■ **TASK STATEMENT**
Scan the records for lines with the word "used", and copy every such line.

SOURCE RECORDS: Begin

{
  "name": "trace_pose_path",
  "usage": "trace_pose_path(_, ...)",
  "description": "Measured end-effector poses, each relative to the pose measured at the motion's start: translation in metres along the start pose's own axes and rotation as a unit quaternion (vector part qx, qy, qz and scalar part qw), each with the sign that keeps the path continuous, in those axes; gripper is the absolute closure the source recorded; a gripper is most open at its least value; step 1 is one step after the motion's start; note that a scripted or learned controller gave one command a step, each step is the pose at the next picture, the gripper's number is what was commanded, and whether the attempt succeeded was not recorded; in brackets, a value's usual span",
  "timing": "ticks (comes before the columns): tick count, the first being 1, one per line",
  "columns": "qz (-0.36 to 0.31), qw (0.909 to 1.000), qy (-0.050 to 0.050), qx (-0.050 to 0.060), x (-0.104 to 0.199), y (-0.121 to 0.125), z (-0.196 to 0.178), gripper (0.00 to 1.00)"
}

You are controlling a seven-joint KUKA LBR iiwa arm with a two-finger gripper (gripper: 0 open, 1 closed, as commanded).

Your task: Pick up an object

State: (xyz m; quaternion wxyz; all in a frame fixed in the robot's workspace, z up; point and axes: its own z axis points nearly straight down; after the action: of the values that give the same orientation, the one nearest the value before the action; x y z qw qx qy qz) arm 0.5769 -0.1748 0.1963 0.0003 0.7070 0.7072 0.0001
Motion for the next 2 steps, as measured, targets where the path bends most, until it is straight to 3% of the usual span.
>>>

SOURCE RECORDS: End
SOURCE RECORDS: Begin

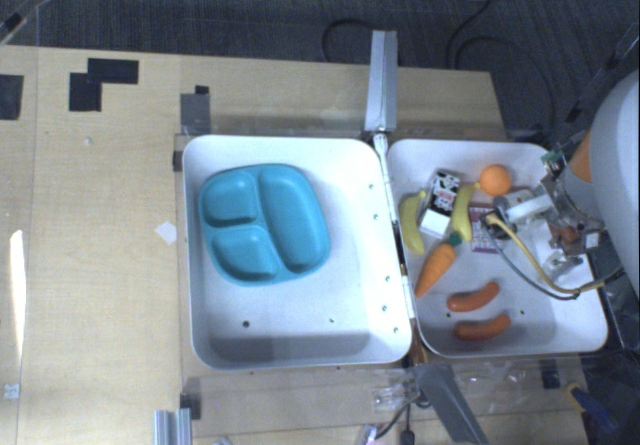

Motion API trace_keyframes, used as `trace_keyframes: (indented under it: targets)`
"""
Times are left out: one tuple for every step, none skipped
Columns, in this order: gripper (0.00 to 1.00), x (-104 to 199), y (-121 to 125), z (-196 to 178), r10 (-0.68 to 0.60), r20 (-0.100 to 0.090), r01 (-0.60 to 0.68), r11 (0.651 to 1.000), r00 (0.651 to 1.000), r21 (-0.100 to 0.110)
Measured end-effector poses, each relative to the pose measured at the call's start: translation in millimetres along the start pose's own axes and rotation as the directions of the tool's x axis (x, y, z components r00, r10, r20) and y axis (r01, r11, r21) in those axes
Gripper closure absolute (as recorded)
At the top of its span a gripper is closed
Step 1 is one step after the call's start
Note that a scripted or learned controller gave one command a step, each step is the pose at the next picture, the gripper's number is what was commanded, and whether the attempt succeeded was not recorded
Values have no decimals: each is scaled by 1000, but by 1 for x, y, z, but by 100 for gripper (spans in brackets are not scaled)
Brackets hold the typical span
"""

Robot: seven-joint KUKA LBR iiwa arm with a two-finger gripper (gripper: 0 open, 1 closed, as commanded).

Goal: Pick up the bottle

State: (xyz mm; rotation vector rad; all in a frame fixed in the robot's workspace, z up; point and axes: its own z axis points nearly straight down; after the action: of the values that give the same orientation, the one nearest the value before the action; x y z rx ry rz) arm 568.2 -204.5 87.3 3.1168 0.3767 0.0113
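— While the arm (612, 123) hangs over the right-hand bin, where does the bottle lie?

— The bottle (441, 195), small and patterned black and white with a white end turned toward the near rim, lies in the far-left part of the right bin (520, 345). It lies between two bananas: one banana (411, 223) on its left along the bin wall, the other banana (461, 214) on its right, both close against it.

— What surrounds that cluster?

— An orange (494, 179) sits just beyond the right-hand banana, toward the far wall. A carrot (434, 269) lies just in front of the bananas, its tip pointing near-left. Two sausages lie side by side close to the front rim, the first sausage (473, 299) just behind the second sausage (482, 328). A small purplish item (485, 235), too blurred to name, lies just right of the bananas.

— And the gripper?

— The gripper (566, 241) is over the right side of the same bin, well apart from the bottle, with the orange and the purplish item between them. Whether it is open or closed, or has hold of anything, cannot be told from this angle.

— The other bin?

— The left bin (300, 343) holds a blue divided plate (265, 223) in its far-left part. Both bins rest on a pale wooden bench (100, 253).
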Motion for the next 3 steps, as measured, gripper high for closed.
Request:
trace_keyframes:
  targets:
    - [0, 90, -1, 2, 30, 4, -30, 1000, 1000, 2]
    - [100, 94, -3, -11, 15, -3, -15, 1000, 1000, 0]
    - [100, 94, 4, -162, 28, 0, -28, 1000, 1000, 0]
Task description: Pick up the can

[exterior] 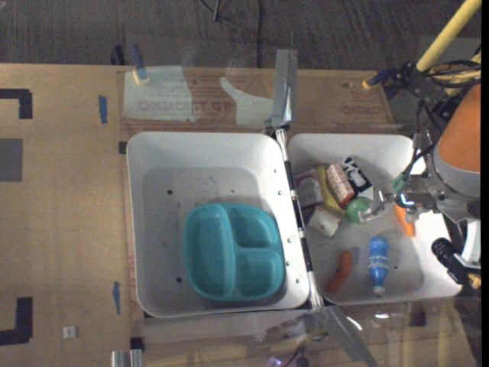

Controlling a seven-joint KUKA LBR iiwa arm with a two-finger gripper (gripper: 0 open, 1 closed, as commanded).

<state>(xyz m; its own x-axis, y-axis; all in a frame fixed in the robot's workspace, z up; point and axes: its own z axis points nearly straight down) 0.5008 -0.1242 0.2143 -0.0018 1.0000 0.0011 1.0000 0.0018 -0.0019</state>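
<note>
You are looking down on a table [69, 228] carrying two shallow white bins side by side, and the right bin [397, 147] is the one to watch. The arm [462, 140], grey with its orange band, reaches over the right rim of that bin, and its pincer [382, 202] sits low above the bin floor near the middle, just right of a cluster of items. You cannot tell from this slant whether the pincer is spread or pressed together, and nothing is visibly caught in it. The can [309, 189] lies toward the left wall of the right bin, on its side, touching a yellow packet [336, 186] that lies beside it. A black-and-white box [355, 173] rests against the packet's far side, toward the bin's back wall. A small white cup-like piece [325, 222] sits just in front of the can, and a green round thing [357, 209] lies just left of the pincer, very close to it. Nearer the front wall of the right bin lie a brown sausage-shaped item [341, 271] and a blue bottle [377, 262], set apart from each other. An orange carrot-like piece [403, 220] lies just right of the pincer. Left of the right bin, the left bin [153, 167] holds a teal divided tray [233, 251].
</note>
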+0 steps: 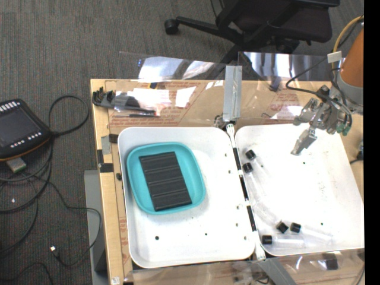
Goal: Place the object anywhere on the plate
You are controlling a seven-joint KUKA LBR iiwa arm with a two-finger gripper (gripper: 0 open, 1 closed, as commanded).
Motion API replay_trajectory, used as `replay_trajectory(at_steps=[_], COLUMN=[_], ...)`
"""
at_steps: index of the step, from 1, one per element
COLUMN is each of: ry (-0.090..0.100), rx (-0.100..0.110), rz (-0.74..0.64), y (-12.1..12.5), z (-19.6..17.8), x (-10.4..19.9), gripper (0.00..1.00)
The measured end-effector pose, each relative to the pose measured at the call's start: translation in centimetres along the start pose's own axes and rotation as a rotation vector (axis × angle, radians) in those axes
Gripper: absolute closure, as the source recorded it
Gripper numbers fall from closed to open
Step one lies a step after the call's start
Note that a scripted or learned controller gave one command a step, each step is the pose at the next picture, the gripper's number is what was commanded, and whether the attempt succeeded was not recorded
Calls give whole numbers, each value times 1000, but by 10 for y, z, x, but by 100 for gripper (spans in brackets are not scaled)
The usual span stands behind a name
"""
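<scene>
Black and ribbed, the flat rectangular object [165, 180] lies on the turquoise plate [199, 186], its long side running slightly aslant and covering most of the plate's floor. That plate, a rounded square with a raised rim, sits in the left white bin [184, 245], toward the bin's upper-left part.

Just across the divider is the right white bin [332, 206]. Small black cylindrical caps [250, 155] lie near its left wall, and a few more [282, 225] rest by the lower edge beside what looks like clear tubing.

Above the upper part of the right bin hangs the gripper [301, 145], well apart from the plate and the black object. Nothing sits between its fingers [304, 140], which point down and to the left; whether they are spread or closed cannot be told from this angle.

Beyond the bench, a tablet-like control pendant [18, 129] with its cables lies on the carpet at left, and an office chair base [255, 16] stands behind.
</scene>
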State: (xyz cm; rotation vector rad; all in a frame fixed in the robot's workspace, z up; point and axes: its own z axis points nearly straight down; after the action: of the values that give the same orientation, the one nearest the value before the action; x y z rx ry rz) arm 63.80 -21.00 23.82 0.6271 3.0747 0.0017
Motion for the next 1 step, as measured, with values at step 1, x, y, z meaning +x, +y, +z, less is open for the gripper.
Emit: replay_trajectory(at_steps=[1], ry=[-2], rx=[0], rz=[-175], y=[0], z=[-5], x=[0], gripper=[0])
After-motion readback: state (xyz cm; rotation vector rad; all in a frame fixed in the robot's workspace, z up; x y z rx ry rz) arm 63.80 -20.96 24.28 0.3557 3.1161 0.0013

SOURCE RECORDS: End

■ **ANSWER FOR THIS EXERCISE**
Motion API trace_keyframes, used as `trace_keyframes: (indented under it: targets)`
Motion API replay_trajectory, used as `replay_trajectory(at_steps=[_], COLUMN=[_], ...)`

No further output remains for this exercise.